Goal of the exercise: From the records, report how many lines hold the word "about", with the number as the sole reply.

Entries supplied:
- - -

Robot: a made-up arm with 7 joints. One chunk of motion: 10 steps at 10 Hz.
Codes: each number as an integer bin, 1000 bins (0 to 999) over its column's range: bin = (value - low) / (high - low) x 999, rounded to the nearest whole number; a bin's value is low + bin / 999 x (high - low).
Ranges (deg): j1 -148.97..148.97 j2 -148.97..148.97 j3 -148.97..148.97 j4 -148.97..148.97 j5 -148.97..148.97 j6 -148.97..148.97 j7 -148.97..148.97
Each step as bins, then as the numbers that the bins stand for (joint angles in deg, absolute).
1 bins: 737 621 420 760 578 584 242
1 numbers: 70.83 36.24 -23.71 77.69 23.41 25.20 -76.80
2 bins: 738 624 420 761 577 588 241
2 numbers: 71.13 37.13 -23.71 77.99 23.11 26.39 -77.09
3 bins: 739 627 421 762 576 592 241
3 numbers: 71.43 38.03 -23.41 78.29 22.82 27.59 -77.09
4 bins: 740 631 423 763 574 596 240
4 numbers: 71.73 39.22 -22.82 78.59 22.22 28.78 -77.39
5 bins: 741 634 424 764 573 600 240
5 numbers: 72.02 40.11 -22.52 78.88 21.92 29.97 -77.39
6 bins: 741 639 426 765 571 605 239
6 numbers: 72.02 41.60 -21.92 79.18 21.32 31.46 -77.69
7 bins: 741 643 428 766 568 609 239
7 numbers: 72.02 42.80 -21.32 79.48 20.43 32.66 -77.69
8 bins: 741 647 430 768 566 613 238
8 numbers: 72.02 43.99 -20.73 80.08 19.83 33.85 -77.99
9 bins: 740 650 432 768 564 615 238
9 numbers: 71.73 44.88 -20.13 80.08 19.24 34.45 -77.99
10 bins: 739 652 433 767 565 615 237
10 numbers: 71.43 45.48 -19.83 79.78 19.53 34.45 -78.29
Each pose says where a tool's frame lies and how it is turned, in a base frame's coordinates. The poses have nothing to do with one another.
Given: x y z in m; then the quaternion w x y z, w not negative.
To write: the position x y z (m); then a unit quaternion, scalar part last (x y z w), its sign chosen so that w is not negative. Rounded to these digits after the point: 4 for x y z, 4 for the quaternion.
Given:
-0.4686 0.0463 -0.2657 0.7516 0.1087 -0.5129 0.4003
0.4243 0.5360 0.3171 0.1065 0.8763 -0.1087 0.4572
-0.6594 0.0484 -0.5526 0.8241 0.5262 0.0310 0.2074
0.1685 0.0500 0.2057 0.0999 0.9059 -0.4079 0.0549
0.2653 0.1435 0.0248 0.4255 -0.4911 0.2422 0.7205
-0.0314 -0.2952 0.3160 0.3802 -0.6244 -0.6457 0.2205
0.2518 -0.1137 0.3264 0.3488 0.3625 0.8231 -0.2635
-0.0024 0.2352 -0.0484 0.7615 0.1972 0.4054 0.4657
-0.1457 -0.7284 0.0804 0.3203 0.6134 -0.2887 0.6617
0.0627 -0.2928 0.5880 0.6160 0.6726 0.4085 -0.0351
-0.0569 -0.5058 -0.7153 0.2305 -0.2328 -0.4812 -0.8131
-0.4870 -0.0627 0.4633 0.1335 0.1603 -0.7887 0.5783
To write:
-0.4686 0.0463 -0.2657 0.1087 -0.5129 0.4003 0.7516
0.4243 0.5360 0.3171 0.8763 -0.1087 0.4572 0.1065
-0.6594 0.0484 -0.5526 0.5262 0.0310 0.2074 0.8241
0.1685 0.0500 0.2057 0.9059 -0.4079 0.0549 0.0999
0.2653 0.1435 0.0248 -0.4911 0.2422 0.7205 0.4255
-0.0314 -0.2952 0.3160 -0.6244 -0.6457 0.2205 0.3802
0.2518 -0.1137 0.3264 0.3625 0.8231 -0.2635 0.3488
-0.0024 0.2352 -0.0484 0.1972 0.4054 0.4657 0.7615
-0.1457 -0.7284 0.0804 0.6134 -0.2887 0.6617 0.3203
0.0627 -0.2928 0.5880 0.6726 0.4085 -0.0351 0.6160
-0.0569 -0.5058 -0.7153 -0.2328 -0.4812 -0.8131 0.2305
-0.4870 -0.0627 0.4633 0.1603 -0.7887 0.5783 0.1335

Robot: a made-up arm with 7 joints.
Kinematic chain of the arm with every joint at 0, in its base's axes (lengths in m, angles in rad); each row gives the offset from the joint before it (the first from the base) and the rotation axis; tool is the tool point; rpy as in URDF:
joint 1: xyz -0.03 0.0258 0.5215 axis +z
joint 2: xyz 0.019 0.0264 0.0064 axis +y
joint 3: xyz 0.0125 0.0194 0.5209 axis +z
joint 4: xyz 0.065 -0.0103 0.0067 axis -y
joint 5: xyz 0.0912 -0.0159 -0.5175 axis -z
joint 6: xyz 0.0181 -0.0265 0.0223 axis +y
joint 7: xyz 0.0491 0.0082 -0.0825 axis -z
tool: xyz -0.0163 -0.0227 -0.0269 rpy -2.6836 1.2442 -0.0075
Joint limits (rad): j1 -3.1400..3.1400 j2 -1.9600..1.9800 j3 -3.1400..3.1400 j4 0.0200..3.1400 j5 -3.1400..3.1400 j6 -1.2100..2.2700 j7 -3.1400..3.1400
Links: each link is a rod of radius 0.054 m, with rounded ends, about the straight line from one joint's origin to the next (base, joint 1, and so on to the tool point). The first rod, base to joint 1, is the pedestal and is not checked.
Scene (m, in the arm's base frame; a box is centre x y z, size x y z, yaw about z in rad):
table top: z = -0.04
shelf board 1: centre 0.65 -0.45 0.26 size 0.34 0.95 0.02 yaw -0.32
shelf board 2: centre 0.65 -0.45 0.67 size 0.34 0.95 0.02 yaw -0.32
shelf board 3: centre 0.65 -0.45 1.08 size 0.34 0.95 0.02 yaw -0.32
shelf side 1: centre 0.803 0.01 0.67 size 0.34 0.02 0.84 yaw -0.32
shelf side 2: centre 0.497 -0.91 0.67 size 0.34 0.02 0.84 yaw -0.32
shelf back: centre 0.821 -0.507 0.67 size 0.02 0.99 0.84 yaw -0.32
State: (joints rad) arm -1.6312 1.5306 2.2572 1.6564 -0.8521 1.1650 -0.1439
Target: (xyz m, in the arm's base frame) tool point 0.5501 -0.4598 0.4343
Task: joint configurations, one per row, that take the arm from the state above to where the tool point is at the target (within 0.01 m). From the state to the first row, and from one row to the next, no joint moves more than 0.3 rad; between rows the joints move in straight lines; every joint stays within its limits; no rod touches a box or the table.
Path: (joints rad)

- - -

Result for this task: 2